• What is required:
From the line containing "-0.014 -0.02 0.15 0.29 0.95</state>" to the end of the records below, output each line exactly; include both ends and nothing else.
=-=-=
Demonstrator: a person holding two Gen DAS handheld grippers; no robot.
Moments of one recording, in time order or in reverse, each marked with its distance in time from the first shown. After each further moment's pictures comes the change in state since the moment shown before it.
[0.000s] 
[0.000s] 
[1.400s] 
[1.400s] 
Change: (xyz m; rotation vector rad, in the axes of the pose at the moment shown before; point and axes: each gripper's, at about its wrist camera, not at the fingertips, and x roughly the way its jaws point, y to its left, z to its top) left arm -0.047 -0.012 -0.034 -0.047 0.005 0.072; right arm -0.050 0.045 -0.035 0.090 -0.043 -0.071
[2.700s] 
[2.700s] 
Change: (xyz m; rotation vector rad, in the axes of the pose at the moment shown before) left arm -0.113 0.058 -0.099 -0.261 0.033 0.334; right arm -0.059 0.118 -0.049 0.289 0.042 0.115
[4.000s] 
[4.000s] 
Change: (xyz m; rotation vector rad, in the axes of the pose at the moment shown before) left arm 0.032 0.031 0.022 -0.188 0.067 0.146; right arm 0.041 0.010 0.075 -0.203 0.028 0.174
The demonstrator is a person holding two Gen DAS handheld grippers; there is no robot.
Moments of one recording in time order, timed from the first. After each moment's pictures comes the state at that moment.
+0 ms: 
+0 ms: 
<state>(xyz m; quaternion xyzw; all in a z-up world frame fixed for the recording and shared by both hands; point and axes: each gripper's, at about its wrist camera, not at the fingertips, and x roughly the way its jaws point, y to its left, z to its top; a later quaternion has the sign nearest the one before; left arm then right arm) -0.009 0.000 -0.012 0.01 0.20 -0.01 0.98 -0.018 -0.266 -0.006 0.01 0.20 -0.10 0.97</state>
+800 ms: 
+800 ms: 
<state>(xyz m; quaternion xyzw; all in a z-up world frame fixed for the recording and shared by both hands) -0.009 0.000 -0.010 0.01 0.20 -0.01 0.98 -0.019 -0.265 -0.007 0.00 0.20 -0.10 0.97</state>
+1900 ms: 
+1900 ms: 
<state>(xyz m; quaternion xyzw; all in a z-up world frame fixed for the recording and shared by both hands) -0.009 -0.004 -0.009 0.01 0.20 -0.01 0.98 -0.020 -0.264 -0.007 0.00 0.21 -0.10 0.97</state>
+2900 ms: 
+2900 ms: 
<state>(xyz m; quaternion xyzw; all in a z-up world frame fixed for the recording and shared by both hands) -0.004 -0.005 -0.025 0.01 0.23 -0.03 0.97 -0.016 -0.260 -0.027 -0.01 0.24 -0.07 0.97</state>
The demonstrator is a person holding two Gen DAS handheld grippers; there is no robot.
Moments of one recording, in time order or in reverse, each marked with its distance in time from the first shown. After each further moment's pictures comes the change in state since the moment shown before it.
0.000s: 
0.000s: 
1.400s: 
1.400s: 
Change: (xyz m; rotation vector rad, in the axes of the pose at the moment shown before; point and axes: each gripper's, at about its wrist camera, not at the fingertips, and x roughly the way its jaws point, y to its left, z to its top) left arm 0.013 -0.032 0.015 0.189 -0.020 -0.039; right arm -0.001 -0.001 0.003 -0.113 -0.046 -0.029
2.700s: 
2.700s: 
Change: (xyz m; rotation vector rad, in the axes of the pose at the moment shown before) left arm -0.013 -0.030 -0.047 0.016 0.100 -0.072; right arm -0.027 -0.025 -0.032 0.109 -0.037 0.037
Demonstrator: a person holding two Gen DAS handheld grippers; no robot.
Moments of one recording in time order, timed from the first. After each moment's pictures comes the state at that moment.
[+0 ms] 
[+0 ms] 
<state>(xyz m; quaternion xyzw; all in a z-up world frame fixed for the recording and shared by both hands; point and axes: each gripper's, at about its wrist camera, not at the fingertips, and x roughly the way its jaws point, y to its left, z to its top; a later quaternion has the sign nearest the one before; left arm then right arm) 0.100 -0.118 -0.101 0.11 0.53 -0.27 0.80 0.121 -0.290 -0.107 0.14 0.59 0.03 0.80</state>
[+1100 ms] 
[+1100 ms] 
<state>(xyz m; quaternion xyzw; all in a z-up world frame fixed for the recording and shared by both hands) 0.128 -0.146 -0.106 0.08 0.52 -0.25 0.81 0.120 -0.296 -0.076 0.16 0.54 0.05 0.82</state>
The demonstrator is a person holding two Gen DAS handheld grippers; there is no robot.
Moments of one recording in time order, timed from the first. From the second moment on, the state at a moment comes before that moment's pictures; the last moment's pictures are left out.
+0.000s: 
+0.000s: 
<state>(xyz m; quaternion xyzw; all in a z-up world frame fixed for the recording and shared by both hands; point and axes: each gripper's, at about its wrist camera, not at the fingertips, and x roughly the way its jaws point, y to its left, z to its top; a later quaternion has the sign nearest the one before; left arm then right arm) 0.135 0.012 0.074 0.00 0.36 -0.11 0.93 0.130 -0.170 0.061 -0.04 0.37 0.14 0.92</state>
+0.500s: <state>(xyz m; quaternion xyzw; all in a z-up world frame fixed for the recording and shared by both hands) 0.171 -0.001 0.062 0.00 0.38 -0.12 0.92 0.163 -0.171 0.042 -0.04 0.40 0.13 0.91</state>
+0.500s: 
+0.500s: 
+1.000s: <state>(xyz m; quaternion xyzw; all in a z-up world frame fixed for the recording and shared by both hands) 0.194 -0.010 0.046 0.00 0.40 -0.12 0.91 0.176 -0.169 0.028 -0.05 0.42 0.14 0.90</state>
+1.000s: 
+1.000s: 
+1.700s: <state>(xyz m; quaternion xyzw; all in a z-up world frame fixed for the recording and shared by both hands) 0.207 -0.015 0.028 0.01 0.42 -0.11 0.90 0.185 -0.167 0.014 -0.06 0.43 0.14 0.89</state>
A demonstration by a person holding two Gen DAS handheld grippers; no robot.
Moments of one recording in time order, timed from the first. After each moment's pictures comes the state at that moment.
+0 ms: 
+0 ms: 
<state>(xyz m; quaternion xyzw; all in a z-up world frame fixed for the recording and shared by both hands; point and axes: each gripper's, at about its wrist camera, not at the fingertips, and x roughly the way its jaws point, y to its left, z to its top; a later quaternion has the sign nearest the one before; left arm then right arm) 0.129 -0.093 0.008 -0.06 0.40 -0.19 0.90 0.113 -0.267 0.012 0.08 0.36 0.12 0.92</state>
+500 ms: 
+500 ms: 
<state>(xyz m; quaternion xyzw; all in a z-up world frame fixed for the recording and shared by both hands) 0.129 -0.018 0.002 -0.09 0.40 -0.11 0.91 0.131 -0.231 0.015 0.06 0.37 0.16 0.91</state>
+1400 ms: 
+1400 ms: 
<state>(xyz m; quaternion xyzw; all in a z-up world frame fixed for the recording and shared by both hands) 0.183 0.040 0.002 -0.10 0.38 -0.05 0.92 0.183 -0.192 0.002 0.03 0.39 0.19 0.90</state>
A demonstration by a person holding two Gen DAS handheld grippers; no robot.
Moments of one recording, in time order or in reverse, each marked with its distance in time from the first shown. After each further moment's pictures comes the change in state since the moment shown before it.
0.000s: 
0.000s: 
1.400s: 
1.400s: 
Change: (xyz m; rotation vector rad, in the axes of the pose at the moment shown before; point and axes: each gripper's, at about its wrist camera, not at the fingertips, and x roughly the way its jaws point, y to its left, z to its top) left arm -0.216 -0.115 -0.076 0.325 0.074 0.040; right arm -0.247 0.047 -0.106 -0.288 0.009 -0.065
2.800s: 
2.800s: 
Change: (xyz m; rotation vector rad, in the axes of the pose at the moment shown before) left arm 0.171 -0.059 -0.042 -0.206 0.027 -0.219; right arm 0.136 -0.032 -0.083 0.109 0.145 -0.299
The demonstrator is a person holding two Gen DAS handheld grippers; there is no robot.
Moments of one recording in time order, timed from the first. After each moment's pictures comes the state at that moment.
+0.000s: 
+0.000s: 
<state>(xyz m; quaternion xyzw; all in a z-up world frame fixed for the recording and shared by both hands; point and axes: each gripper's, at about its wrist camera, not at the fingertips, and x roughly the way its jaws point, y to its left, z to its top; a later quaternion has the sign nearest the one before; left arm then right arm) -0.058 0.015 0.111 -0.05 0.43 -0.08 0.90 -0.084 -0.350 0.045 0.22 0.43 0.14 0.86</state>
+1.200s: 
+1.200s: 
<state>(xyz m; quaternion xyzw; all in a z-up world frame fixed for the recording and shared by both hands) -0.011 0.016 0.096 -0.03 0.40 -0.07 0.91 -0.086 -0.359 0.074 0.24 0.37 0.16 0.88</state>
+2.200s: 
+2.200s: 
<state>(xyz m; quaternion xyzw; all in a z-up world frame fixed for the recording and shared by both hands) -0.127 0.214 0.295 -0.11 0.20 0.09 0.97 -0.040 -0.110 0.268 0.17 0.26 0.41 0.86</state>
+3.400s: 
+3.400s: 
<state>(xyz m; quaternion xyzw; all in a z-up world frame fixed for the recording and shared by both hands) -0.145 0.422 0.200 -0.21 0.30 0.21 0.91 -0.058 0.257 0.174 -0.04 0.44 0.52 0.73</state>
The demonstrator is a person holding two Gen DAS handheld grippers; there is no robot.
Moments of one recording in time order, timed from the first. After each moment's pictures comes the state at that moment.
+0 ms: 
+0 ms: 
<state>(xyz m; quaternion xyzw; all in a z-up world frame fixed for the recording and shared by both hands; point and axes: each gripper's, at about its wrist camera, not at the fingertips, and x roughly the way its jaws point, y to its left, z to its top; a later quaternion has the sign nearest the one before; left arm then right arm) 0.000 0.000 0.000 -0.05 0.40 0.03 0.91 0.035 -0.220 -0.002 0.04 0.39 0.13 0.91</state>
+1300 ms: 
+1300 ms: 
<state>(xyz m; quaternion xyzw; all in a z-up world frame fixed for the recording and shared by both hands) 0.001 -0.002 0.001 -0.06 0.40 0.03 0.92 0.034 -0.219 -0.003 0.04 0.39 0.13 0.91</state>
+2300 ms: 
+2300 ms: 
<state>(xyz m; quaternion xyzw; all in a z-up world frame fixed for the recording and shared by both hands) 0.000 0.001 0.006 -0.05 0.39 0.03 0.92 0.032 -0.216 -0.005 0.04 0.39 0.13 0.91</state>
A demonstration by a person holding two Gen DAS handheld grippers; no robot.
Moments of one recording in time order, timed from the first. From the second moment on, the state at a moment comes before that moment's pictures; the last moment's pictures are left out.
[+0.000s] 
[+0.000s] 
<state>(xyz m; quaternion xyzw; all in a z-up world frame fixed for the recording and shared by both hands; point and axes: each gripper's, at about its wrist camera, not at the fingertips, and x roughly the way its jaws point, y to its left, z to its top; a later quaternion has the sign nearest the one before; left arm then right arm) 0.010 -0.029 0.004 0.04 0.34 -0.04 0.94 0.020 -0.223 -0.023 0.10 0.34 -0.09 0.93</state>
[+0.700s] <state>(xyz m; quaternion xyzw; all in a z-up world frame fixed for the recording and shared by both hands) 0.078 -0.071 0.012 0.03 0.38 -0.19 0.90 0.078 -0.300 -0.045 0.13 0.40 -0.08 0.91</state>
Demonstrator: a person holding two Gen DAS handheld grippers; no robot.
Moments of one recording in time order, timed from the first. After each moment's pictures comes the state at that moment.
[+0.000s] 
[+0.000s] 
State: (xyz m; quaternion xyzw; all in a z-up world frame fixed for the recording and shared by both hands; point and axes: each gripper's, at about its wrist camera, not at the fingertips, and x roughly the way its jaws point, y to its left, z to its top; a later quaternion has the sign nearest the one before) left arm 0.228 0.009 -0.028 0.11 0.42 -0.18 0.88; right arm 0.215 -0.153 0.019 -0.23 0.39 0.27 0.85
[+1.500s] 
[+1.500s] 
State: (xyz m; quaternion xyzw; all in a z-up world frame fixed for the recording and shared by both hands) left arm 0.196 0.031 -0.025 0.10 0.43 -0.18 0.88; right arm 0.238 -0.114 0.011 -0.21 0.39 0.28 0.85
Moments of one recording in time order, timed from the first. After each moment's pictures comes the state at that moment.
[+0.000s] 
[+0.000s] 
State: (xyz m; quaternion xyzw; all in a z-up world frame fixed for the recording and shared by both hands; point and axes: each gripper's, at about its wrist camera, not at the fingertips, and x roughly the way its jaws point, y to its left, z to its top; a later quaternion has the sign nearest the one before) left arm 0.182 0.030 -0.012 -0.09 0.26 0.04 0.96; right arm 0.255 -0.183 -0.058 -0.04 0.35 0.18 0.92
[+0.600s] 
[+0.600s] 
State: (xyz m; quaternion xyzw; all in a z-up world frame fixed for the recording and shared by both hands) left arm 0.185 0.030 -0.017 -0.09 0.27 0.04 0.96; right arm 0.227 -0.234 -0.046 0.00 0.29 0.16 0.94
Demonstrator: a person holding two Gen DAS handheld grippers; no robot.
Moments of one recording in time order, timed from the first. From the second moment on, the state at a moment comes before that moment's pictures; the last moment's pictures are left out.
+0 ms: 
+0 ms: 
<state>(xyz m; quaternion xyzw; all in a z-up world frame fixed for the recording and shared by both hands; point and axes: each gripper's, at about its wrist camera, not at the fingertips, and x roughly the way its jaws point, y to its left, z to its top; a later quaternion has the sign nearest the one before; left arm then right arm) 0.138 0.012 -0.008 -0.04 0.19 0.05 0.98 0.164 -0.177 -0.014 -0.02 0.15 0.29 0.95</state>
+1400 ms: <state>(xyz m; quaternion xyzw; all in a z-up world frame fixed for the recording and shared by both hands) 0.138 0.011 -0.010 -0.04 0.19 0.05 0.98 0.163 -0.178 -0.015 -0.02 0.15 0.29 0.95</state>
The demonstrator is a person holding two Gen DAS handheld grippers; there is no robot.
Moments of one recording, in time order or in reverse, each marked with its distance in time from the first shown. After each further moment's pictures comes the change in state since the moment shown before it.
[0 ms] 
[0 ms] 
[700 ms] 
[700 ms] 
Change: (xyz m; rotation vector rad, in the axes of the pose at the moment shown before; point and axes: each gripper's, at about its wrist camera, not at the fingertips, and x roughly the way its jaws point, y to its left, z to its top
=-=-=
• Answer below:
<state>(xyz m; quaternion xyzw; all in a z-up world frame fixed for the recording and shared by both hands; point and axes: each gripper's, at about its wrist camera, not at the fingertips, and x roughly the way its jaws point, y to its left, z to its top; a later quaternion has the sign nearest the one before; left arm then right arm) 0.138 0.012 -0.008 -0.04 0.19 0.05 0.98 0.164 -0.177 -0.014 -0.02 0.15 0.29 0.95</state>
+1400 ms: <state>(xyz m; quaternion xyzw; all in a z-up world frame fixed for the recording and shared by both hands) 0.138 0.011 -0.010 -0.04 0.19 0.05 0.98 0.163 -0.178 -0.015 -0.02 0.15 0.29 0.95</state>
The demonstrator is a person holding two Gen DAS handheld grippers; there is no robot.
Moments of one recording, in time order or in reverse, each marked with its distance in time from the first shown. After each further moment's pictures comes the change in state since the moment shown before it.
[0 ms] 
[0 ms] 
[700 ms] 
[700 ms] 
Change: (xyz m; rotation vector rad, in the axes of the pose at the moment shown before; point and axes: each gripper's, at about its wrist camera, not at the fingertips, and x roughly the way its jaws point, y to its left, z to its top

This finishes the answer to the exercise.